Copy out exactly the lines from the first line of the material below through the line containing "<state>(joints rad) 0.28", and nothing beyond them.

|---|

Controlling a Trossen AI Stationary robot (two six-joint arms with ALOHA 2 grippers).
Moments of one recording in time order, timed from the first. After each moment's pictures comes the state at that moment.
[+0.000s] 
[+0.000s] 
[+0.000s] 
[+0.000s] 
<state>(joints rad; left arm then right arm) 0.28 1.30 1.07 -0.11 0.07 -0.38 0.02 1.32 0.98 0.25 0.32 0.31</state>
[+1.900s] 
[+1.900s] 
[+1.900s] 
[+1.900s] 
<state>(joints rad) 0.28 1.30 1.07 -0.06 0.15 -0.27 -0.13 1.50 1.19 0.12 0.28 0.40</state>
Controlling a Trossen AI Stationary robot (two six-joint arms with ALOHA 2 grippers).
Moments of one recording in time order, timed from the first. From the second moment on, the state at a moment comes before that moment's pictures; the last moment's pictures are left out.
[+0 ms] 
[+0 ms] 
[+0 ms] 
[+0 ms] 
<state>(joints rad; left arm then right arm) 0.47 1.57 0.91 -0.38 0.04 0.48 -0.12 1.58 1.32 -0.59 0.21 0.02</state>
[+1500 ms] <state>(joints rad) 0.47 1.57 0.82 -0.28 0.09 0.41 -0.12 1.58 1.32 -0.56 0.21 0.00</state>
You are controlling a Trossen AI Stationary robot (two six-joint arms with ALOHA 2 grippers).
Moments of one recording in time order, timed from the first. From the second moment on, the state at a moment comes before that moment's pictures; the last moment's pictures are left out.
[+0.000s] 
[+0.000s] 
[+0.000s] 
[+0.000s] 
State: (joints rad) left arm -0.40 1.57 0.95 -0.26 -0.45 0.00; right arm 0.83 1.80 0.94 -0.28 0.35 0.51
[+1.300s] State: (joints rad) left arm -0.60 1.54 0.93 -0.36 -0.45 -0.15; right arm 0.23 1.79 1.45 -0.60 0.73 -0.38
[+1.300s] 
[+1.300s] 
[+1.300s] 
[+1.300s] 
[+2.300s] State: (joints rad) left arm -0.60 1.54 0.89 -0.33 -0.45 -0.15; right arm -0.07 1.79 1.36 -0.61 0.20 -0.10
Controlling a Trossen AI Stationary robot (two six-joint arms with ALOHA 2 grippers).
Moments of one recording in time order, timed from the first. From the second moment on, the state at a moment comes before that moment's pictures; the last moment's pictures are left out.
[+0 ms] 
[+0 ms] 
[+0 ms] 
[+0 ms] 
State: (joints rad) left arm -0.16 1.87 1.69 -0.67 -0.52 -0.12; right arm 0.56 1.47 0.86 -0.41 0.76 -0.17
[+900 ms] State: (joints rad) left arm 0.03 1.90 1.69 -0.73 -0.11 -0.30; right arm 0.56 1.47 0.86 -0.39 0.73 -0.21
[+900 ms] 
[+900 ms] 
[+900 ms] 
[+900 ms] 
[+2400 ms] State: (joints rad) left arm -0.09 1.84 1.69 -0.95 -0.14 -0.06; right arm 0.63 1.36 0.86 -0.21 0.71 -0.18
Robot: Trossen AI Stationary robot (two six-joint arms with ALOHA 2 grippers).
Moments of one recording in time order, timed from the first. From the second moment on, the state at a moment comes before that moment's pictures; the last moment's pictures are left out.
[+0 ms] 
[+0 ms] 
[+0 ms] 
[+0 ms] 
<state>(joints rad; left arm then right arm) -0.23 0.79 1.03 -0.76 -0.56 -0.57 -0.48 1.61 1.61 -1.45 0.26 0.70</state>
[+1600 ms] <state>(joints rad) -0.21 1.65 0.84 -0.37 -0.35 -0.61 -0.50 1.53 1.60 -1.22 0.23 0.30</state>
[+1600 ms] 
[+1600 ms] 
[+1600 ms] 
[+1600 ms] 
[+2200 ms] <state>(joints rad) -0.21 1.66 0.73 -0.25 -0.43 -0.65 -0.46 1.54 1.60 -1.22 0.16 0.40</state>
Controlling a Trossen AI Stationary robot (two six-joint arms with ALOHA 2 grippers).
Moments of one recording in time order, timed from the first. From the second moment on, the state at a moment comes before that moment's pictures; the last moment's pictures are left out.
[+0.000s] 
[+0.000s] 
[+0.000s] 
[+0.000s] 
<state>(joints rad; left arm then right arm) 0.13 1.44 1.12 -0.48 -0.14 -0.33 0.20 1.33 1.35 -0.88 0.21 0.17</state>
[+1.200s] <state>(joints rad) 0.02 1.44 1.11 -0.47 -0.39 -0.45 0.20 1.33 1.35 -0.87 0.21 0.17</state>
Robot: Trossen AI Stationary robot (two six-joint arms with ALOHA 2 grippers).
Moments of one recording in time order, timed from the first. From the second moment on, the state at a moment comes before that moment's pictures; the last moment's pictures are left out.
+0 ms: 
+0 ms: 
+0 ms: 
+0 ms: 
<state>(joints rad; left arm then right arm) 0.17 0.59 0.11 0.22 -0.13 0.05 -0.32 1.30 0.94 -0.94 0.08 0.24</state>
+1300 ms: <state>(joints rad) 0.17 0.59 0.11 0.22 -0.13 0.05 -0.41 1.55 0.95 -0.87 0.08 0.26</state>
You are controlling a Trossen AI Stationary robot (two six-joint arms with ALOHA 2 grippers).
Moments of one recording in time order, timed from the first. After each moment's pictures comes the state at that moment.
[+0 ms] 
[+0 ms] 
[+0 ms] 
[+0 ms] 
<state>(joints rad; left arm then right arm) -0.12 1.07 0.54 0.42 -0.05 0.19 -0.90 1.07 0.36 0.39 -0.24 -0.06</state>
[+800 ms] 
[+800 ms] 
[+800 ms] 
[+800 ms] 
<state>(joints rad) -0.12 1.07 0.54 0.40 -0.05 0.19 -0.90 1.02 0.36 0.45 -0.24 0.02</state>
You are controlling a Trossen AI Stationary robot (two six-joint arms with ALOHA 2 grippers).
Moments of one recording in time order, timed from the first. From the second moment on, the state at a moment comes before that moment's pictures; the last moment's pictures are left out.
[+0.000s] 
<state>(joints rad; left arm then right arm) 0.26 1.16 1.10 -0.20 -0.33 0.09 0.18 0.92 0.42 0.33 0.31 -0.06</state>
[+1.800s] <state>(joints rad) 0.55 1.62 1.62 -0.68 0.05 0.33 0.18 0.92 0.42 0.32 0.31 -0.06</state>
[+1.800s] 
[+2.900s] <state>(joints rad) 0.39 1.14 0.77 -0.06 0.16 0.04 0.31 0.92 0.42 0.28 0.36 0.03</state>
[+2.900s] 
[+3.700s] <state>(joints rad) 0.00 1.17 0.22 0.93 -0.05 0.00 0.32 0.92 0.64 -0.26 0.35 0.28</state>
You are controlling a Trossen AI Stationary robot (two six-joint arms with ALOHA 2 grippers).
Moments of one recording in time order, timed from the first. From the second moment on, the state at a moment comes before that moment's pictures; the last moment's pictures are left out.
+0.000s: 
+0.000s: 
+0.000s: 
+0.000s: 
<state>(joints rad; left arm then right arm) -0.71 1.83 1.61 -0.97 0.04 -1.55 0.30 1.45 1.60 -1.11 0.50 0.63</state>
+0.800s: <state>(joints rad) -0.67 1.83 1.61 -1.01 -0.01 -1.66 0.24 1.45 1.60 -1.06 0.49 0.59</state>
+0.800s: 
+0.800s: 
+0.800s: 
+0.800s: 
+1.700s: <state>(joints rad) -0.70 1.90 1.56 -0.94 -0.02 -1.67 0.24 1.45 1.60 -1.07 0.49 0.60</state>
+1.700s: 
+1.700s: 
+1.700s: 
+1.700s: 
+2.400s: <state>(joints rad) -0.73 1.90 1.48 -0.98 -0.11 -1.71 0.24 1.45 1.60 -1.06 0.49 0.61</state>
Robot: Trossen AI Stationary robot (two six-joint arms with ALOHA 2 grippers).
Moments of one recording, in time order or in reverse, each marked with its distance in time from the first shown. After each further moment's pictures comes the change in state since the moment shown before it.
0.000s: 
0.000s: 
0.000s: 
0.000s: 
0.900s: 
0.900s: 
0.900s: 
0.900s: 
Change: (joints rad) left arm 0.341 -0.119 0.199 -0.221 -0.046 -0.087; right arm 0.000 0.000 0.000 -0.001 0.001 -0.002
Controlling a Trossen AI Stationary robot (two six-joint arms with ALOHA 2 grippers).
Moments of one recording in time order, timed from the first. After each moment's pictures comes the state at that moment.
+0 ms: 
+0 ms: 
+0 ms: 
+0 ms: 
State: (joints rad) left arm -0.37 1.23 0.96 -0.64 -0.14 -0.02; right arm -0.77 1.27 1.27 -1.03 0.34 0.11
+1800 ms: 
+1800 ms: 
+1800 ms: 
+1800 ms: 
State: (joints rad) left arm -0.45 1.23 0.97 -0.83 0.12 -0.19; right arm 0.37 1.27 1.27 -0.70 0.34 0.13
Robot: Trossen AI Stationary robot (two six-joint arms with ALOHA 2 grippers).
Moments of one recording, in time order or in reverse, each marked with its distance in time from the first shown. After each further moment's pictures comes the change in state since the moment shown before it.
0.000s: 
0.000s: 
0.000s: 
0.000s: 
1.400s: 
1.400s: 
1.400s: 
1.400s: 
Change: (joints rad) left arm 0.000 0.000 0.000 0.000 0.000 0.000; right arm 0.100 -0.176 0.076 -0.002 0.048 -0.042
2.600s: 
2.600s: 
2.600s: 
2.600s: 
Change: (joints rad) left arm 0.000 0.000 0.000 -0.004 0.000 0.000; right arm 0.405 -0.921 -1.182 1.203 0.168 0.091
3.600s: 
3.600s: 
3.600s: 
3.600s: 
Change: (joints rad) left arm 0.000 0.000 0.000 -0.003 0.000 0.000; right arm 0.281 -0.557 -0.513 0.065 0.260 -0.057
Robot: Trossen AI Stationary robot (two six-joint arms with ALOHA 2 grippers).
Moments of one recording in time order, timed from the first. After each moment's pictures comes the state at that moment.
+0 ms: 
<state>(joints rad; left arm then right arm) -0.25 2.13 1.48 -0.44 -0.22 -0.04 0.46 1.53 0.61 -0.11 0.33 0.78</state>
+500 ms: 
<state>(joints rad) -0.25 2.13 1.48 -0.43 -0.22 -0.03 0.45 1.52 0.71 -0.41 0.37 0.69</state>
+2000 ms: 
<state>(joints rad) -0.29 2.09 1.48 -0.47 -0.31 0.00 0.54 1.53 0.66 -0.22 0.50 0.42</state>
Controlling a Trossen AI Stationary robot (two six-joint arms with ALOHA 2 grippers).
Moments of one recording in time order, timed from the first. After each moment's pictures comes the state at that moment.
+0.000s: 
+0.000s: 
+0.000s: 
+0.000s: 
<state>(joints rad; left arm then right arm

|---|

* _THE ANSWER_:
Controlling a Trossen AI Stationary robot (two six-joint arms with ALOHA 2 grippers).
Moments of one recording in time order, timed from the first. After each moment's pictures comes the state at that moment.
[+0.000s] 
[+0.000s] 
[+0.000s] 
[+0.000s] 
<state>(joints rad; left arm then right arm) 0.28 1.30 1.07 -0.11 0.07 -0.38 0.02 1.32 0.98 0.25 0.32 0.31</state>
[+1.900s] 
[+1.900s] 
[+1.900s] 
[+1.900s] 
<state>(joints rad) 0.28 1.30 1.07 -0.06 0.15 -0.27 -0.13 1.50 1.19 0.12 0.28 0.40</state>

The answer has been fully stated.